Fifteen Roaring Years
Today is both the Feast of the Conversion of Saint Paul, and the fifteenth anniversary of the day I wed my beautiful bride. It is, as I have said before, a “moment when everything changed, celebrated on a day when everything changed”. It’s important to mark those changes in our lives.
I realized a couple of weeks ago that Francine actually changed the trajectory of my life not just once, but three times: when we married, when we came into the Church, and when she introduced me to the splendour of the Camino de Santiago. Had any of those not happened, the arc of my life would have been very different indeed!
Francine and I have a funny tradition. When I proposed to her, I distracted her for a moment by the gift of a wooden Welsh love spoon. While she was oohing over it, I fell to one knee and took out the ring.
On our wedding day in 2008, I gave her another. Each anniversary since then, I’ve done the same. The wall is starting to fill up!
They are small tokens of a great love. In the Welsh tradition, the various carvings have different meanings. In addition, there are the meanings which we ourselves give them.
That spoon in the photo with the two spoon-y bits is the one I gave her when I proposed – two becoming one. The funny crooked one to its right was our wedding spoon. We’re both a little twisty!
These spoons are just one example of physical commemorations given on a chronological commemoration.

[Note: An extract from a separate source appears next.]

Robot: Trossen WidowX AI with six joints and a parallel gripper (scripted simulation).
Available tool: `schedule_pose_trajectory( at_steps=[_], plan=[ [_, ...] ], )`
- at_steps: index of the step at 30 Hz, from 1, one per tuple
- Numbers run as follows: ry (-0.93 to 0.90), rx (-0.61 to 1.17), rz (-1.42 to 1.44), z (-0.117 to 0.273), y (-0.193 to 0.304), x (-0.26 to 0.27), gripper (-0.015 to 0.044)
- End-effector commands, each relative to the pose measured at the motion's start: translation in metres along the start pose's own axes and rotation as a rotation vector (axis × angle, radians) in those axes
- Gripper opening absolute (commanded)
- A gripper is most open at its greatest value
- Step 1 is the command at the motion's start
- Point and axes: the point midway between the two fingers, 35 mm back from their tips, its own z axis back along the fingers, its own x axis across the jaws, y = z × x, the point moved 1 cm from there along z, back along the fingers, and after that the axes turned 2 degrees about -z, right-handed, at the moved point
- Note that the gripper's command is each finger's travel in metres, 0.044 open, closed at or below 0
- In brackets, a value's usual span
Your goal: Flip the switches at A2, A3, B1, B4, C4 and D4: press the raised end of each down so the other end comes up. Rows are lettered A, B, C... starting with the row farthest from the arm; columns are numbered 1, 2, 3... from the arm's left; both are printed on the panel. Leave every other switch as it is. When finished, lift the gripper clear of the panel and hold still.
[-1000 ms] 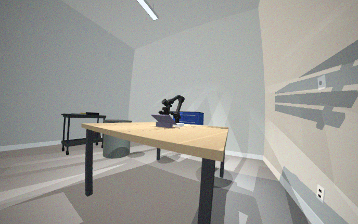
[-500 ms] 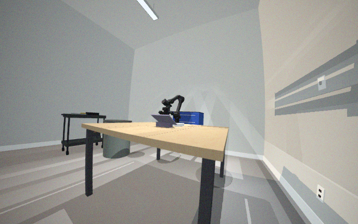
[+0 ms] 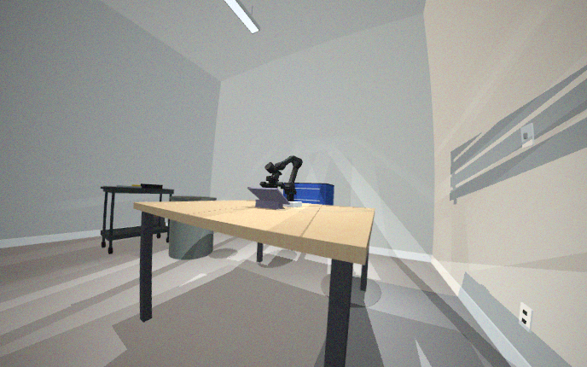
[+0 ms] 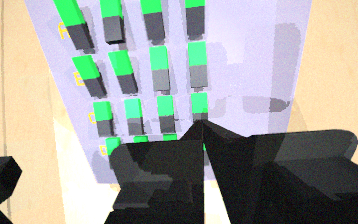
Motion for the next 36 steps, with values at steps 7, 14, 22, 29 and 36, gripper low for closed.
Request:
schedule_pose_trajectory(
  at_steps=[7,14,22,29,36],
  plan=[
    [0.001,-0.001,-0.003,-0.002,0.0,0.0,0.0],
    [0.001,-0.001,-0.003,-0.002,0.0,0.0,0.0],
    [0.001,-0.001,-0.003,-0.004,0.0,0.0,0.0],
    [0.001,-0.001,-0.003,-0.005,0.0,0.0,0.0],
    [0.002,0.023,-0.002,0.049,-0.004,0.0,0.0]
  ],
)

So that in times both difficult and beautiful, we can look up at the wall and remember what it’s all about. And when you think about it, this is also why we give gifts at Christmas. It’s why children still put their shoes (or socks!) out for Saint Nicholas.
In fact, this is why we celebrate feasts of the Lord and of the saints at all.
It’s the reason we have icons and statues as well. To remember. To be reminded, for instance, that on this day nearly two thousand years ago, the Pharisee enforcer Saul was driven to the ground by the voice of the Lord, to arise (in time) as the Apostle Saint Paul.
And having been reminded, to celebrate that person or that event, because these people are our family – the Communion of Saints – and these events are part of our family history and tradition.